Volatile Steel Prices Hurt Russel’s Results in 2019

Written by Tim Triplett


Russel Metals has remained profitable despite wild swings in steel prices caused by U.S. tariffs, coupled with weak energy prices and declining rig counts. The Canadian distributor reported net income of $77 million on revenues of $3.7 billion in full-year 2019. Results were down significantly from the prior year when the company saw a profit of $219 million on sales of $4.2 billion (figures are Canadian dollars).

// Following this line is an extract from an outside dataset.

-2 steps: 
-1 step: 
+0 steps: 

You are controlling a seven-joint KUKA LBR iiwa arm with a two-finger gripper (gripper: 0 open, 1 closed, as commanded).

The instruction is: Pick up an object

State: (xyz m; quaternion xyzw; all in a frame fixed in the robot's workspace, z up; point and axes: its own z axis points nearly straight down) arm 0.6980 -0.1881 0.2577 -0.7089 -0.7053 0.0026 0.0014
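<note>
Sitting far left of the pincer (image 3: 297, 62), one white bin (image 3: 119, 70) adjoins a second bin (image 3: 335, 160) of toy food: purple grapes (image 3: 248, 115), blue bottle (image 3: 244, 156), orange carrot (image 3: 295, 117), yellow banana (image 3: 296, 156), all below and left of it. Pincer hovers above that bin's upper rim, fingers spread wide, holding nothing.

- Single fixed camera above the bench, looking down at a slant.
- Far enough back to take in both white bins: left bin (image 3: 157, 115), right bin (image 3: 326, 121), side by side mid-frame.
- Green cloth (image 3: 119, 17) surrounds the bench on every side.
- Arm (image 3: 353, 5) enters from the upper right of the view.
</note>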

“During 2019, our operations turned in a solid performance in what proved to a be a challenging year where trade actions that had dramatically increased steel prices in 2018 were reversed in mid-2019 leading to selling prices that were lower than in 2017. Certain of our operations had stellar years, particularly Wirth Steel, Comco Pipe and Color Steels, which reported stronger results than 2018. During the year, we emphasized working capital management and generated $250 million in cash from operating activities. Looking forward to 2020, there has been a modest increase in pricing and consistent demand,” said Russel President and CEO John G. Reid, during the company’s conference call this week with analysts and investors.

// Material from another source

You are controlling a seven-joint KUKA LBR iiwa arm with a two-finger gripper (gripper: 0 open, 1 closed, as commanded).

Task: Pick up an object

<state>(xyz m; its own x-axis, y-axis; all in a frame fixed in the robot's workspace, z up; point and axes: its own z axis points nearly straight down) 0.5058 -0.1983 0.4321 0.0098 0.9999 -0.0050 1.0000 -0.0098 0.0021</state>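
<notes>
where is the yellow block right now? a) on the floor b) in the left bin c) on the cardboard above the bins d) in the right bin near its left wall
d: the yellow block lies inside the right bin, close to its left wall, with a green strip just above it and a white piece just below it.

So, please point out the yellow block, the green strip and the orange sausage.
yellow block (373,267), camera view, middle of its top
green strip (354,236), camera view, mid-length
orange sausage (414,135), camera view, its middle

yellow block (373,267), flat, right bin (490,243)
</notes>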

Revenues in Russel’s service center business decreased 21 percent to $412 million for the quarter compared to the same period in 2018. Tons shipped decreased 7 percent and the average selling price decreased 15 percent. Gross margin declined to 18.8 percent from 20.9 percent quarter over quarter. Operating profits of $9 million were 69 percent lower than the $28 million reported in the same quarter in 2018.

Revenues in Russel’s energy products segment decreased 21 percent to $343 million compared to $432 million in the 2018 fourth quarter due to reduced demand and a non-recurring line pipe project in 2018. Gross margin as a percentage of revenues decreased to 11.4 percent compared to 17.8 percent in the same quarter last year. The energy products segment had a fourth-quarter operating loss of $2 million compared to an operating profit of $33 million last year.

Revenues in Russel’s steel distributors segment decreased by 49 percent to $81 million compared to $157 million in the 2018 fourth quarter due to lower steel prices and reduced demand in the U.S. operation. Gross margins as a percentage of revenues declined to 3.6 percent from 13.3 percent. The steel distributors segment reported an operating loss of $3 million compared to an operating profit of $11 million in the 2018 fourth quarter.

“In the fourth quarter of 2019, we completed the acquisition of City Pipe consistent with our strategy to grow our oilfield store operations,” Reid said. “City Pipe and Apex Remington have merged to form Elite Supply Partners. We expect Elite Supply Partners to have revenues in excess of $300 million in 2020 and look forward to the success and growth of the combined operation.”

Construction and manufacturing in Eastern Canada have been pretty strong, while the timber, oil and gas, and agriculture industries in Western Canada have been slow, Reid reported. “It’s kind of a tale of two hats for Canada. The U.S. has been very steady and solid for our business in the service centers.”

Reid attributes the big swings in steel prices to U.S. trade policies. “The volatility that we saw in pricing was not really demand driven, but more due to Section 232 and the political arena,” he said.

Russel sees a growing competitive challenge from steel producers. “You now have more mills going direct, starting to tiptoe around that phrase. We’re seeing as much inventory on the ground at the mills as we are on the distribution side of the business. So, the supply chain has definitely been disrupted, and we think there may be a structural change.”

Toronto-based Russel Metals is one of the largest metals distribution companies in North America, with operations on both sides of the border in three segments: metals service centers, energy products and steel distributors.